Kelly has an interesting post about memory-mapped files and the cloud. This is in response to a comment on my post where I stated that we don’t reserve space up front in Voron because we support cloud providers that charge per storage.
From Kelly’s post, I assume she thinks about running it herself on her own cloud instances, and that is what her pricing indicates. Indeed, if you want to get a 100GB cloud disk from pretty much anywhere, you’ll pay for the full 100GB disk from day one. But that isn’t the scenario that I actually had in mind.
I was thinking about the cloud providers. Imagine that you want to go to RavenHQ, and get a database there. You sign up for a two GB plan, and all is great. Except that, on the very first write, we allocate a fixed 10 GB, and you start paying overage charges. This isn’t what you pay when you run on your own hardware. This is what you would have to deal with as a cloud DBaaS provider, and as a consumer of such a service.
That aside, let me deal a bit with the issues of memory-mapped files and sparse files.
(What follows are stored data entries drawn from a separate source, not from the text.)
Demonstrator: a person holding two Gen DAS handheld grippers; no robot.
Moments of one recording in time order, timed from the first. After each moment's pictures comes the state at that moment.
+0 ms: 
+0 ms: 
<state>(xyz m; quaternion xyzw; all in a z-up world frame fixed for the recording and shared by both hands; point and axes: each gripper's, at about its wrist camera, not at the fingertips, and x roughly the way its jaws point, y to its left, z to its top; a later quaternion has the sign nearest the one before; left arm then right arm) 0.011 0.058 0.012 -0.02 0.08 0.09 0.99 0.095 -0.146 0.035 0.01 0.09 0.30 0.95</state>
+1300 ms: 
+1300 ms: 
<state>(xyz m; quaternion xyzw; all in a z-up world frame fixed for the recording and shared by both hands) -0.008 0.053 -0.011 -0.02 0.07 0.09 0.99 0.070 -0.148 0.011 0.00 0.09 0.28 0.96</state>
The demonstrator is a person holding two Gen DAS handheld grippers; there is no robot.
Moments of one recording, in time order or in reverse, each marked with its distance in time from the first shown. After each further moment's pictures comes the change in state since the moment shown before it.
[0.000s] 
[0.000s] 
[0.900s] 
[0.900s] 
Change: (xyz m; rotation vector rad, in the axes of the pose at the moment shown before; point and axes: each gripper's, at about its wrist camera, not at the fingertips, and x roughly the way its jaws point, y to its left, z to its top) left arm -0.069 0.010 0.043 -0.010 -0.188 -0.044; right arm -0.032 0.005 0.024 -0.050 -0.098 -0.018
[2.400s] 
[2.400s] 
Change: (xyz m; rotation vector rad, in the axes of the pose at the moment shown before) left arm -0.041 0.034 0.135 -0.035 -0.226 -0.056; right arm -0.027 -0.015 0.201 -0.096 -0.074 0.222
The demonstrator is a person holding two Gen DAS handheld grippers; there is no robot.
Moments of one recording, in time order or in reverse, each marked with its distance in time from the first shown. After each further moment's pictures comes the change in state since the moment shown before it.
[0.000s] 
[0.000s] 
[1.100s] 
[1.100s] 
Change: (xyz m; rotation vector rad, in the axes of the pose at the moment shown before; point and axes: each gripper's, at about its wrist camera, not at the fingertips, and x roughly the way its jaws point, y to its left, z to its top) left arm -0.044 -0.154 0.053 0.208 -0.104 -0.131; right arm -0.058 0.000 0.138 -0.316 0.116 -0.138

I created six sparse files, each of them 128 GB in size, in my E drive.
As you can see, this is a 300 GB disk, but I just “allocated” 640GB of space in it.
This also shows that there has been no reservation of space on the disk. In fact, it is entirely possible to create files that are entirely too big for the volume they are located on.
I did a lot of testing with MMAP files and sparseness, and I came to the conclusion that you can’t trust it. You especially can’t trust it in a cloud scenario.
But, why? Well, imagine a scenario where you need to use a new page, and the file system needs to allocate one for you. At this point, it needs to find an available page. That might fail, and let's imagine that this fails because there's no free space, because that is easiest.
What happens then? Well, you aren’t accessing things via an API, so there isn’t an error code it can return or an exception to be thrown.
In Windows, it will use the standard exception handler to throw the error. In Linux, that will probably generate a SIVXXX error. Now, to make things interesting, this may not actually happen when you are writing to the newly reserved page, it may be deferred by the OS to a later point in time (or if you call msync or FlushViewOfFile). At any rate, that means that at some point the OS is going to wake up and realize that it promised something it can’t deliver, and in that point (which, again, may be later than the point you actually wrote to that page) you are going to find yourself in a very interesting situation. I’ve actually tested that scenario, and it isn’t a good one form the point of view of reliability. You really don’t want to get there, because then all bets are off with regards to what happens to the data you wrote. And you can’t even do graceful error handling at that point, because you might be past the point.
Considering the fact that a full disk is one of those things that you really need to be aware about, you can’t really trust this intersection of features.